[WHAT THIS TASK INVOLVES]: Return every line of the entries that includes the word "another".

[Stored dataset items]

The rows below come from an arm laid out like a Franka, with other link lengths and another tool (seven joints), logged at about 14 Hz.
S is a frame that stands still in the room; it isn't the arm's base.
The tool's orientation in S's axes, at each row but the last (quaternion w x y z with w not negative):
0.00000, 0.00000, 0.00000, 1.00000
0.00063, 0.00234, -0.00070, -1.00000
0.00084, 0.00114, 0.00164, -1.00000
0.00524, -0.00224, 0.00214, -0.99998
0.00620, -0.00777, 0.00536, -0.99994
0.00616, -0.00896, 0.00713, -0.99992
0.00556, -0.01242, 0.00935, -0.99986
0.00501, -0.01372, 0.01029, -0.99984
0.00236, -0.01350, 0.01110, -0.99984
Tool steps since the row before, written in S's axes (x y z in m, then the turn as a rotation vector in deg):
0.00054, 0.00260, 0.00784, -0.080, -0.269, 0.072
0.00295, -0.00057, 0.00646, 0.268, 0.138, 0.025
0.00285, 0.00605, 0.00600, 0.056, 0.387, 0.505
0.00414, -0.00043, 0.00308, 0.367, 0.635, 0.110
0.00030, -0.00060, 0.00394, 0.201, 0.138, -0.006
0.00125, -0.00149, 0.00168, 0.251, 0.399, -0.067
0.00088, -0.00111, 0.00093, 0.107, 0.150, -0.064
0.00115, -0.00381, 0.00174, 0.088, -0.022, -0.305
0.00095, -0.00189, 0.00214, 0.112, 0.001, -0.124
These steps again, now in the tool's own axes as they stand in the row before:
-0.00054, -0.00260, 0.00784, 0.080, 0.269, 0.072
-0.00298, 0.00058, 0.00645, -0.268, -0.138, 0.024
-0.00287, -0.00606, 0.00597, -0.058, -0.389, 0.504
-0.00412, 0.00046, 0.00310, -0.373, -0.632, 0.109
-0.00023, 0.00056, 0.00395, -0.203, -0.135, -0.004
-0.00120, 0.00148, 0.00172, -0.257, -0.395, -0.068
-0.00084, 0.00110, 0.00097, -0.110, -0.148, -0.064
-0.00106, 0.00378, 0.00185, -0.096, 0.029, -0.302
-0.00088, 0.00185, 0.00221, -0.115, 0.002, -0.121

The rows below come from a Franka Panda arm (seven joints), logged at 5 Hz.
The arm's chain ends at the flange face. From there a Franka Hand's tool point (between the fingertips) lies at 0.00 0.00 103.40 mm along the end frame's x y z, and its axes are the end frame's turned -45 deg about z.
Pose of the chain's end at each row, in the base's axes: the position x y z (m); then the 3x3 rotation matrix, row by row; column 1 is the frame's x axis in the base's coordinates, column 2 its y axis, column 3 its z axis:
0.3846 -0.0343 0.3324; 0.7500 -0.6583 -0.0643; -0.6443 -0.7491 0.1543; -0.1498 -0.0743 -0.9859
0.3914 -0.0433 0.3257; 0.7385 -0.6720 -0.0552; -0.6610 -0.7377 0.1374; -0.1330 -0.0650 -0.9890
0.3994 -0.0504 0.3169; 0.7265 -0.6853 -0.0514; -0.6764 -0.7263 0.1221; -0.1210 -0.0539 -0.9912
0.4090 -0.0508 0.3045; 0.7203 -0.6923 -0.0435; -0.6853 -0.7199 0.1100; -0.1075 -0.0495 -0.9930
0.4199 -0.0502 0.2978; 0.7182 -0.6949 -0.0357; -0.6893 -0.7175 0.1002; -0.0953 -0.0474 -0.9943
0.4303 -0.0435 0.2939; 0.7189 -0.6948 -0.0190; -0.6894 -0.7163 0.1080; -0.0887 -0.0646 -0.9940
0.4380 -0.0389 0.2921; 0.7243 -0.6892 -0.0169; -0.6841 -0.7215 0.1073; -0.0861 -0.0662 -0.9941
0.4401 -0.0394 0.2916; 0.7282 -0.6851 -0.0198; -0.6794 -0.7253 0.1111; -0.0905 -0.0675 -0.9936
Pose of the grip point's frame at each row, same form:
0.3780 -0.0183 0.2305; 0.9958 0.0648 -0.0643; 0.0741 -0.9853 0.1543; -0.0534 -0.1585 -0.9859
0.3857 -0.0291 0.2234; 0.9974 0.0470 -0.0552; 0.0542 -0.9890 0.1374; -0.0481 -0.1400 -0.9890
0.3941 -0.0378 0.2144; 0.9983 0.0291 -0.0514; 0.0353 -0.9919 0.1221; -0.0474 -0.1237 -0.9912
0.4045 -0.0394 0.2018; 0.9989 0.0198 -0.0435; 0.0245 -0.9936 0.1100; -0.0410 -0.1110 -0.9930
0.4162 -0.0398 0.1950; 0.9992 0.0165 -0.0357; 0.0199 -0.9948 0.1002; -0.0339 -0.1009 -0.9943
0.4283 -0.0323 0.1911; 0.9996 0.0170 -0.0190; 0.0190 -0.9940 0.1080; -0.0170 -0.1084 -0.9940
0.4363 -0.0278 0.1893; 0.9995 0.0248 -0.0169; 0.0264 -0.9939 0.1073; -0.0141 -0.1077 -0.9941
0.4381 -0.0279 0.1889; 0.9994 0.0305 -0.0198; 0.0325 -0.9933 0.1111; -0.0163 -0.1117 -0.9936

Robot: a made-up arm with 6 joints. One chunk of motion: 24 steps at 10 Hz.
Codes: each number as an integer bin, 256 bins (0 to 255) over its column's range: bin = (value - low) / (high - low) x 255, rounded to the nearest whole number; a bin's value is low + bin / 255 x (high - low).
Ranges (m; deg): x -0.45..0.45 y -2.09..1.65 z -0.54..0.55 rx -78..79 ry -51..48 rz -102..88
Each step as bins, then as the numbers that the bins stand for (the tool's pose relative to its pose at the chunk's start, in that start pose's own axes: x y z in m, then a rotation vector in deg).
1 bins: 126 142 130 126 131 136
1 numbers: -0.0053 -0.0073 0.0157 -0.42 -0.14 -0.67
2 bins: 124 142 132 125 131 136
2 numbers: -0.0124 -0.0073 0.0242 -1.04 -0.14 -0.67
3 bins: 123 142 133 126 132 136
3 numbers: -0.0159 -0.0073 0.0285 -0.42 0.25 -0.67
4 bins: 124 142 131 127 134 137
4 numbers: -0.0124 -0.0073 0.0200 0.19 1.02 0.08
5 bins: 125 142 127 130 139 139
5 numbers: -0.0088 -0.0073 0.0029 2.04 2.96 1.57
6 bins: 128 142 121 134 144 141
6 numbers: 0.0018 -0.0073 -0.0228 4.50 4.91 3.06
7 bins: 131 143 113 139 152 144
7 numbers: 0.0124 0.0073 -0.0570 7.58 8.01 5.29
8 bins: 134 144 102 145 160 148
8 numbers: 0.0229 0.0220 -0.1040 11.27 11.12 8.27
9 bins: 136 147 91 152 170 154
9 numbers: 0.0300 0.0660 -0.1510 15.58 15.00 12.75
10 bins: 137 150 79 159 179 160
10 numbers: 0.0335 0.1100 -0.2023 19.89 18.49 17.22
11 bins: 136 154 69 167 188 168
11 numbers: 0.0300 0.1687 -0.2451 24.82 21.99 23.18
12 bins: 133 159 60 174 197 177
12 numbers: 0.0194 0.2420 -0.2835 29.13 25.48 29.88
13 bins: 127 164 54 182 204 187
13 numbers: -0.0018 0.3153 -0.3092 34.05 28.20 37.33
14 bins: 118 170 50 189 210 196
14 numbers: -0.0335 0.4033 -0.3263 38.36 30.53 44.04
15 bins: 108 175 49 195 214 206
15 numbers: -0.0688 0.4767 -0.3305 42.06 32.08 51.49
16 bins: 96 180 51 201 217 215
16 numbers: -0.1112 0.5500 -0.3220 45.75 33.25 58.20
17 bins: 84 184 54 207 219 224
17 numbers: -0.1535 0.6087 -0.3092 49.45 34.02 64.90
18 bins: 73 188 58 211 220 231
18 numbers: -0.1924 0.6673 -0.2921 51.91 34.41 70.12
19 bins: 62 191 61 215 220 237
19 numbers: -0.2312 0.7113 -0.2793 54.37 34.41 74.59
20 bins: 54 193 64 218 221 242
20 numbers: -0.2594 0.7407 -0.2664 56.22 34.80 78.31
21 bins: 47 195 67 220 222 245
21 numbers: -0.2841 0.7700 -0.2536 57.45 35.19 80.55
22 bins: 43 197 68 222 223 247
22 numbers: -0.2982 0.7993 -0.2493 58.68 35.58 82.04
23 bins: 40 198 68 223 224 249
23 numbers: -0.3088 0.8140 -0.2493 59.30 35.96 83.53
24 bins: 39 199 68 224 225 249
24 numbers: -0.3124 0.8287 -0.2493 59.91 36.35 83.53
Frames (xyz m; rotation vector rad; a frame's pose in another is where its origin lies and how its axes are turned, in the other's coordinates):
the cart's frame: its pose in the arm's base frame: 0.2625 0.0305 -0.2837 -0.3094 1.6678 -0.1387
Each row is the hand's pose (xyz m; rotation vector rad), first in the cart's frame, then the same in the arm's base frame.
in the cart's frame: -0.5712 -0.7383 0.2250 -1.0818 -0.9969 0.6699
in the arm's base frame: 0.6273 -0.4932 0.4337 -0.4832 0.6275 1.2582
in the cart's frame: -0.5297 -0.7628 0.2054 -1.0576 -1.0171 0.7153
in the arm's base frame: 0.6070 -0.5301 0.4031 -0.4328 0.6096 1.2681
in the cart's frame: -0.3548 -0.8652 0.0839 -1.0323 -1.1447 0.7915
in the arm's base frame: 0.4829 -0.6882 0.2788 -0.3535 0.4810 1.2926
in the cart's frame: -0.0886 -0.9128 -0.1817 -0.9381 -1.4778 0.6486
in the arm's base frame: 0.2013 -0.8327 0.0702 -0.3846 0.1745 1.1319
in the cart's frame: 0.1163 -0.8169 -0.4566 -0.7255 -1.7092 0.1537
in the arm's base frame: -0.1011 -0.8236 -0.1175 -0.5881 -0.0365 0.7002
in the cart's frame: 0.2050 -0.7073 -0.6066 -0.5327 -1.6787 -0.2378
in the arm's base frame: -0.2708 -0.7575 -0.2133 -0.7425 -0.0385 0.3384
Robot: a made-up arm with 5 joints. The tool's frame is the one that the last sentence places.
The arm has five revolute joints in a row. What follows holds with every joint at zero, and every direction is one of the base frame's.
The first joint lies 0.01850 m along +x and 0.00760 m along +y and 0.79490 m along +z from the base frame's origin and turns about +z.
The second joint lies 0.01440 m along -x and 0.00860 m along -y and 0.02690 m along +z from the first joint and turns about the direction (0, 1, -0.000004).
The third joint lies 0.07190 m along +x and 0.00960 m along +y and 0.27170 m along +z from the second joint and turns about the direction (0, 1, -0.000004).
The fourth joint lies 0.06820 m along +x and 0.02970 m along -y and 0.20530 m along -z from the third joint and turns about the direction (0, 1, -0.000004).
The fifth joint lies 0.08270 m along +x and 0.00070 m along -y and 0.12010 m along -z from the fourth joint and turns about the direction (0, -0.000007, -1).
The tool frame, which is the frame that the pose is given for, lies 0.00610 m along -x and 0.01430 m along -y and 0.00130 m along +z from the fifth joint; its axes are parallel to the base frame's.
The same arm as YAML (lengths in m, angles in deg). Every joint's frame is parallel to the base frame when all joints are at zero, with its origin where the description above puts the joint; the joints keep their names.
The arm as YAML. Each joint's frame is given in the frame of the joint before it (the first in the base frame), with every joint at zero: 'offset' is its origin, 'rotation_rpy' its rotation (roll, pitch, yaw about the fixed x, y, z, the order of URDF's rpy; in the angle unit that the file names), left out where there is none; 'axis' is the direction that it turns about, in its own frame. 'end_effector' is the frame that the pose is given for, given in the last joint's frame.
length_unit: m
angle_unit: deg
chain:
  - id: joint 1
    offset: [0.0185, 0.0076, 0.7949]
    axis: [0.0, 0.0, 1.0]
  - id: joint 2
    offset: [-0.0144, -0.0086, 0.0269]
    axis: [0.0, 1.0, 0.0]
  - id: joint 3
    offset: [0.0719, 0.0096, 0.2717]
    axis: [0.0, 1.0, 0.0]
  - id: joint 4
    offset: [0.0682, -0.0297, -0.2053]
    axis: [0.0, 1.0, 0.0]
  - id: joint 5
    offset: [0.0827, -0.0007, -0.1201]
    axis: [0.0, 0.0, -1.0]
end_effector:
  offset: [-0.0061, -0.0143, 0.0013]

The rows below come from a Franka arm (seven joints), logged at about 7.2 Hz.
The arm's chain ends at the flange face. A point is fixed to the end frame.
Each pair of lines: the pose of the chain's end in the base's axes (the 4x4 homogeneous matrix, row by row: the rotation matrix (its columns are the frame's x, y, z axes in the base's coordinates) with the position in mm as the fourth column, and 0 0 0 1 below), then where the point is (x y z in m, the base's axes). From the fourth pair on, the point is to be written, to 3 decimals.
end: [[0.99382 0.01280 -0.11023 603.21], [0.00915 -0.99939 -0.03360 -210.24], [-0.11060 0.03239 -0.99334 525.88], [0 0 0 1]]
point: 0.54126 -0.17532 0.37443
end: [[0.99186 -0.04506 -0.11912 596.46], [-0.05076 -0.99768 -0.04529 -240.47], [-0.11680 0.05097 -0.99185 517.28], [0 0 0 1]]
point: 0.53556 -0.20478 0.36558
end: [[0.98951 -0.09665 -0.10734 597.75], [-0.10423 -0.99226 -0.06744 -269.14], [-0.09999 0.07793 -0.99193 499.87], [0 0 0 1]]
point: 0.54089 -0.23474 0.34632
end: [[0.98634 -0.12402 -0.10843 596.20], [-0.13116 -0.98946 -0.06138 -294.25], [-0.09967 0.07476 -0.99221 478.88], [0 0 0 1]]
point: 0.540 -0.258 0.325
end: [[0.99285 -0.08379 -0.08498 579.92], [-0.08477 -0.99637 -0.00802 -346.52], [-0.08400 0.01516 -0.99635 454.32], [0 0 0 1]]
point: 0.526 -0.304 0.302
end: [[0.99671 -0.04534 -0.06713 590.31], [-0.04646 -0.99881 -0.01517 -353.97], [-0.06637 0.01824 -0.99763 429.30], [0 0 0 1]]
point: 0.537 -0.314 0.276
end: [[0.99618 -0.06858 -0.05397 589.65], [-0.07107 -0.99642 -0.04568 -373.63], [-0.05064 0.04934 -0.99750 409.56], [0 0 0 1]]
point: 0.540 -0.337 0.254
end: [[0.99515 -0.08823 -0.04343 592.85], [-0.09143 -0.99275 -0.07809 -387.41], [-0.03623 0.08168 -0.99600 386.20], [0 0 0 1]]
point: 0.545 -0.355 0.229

[TASK SOLUTION]:
The rows below come from an arm laid out like a Franka, with other link lengths and another tool (seven joints), logged at about 14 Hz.
Frames (xyz m; rotation vector rad; a frame's pose in another is where its origin lies and how its axes are turned, in the other's coordinates):

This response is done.